515 - [x] One git repository with all the konnectors (like now), or one repos per
516 konnector? Same question for package.json
517 - [ ] What API to list the konnectors for My Accounts?
518 - [ ] What workflow for developing a konnector?
519 - [ ] How to test konnectors?
520 - [x] How are managed the locales? : declared in manfiest.konnector
521 - [x] Which version of nodejs? Last LTS version bundled in a rocket container
522 - [ ] Do you keep coffeescript? Or move every konnector to ES2017? _ 28
523 konnectors in coffee _ 22 konnectors in JS
524 - [ ] What about weboob?
525 - [ ] What roadmap for transforming the konnectors-v2 in konnectors-v3?
526 - [x] What format for the konnectors manifest?
527 - [x] What permissions for a konnector?

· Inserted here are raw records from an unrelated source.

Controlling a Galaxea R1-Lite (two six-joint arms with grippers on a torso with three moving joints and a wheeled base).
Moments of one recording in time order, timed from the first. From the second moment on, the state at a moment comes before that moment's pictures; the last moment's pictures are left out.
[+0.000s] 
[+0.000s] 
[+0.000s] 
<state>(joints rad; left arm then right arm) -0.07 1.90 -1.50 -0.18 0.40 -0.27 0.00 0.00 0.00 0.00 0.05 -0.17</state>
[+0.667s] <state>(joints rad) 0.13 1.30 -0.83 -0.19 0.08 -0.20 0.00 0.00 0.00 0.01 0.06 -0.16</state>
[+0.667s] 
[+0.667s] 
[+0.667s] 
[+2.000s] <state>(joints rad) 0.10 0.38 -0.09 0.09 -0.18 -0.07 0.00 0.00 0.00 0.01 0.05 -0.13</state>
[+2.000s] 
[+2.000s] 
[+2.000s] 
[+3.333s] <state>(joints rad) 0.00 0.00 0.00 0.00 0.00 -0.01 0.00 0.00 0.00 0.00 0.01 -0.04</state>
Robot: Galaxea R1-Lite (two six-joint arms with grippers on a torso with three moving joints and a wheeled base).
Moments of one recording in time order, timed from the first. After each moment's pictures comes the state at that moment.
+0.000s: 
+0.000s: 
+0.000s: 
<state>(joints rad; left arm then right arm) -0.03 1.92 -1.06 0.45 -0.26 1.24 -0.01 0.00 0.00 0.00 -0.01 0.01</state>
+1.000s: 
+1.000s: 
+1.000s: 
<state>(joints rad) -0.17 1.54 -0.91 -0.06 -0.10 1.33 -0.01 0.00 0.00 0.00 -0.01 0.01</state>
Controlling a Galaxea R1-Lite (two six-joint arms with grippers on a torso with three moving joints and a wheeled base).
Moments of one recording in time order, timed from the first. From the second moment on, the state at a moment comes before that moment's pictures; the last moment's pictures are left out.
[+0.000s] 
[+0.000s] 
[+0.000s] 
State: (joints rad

528 - [ ] For konnectors that import files, how can we let the user select a
529 folder and have an associated permission for the konnector in this
530 folder (and not anywhere else on the virtual file system)?
531 - [ ] Can we associate the data retrieved by a konnector to a "profile"? The
532 goal is to allow a client-side to have a permission on this profile and
533 be able to read all the data fetched by a given konnector (or is tied to
534 an account)?
535 - [ ] How are logged the data exported/synchronized by a "push" konnector?
536 - [x] Analyze the konnectors node_modules _ no compiled modules currently _ 28
537 dependencies that install 65 MB for 271 modules in production \* 71
538 dependencies that install 611 MB for 858 modules with dev dependencies
539 - [ ] How are persisted the accounts?
540 - [x] How is executed a konnector? In particular, how the credentials are
541 given to the konnector?
542 - [ ] what should expose a konnector (data, functions, etc)? \*
543 https://github.com/cozy-labs/konnectors/issues/695
544 - [ ] How can we support konnectors with OAuth?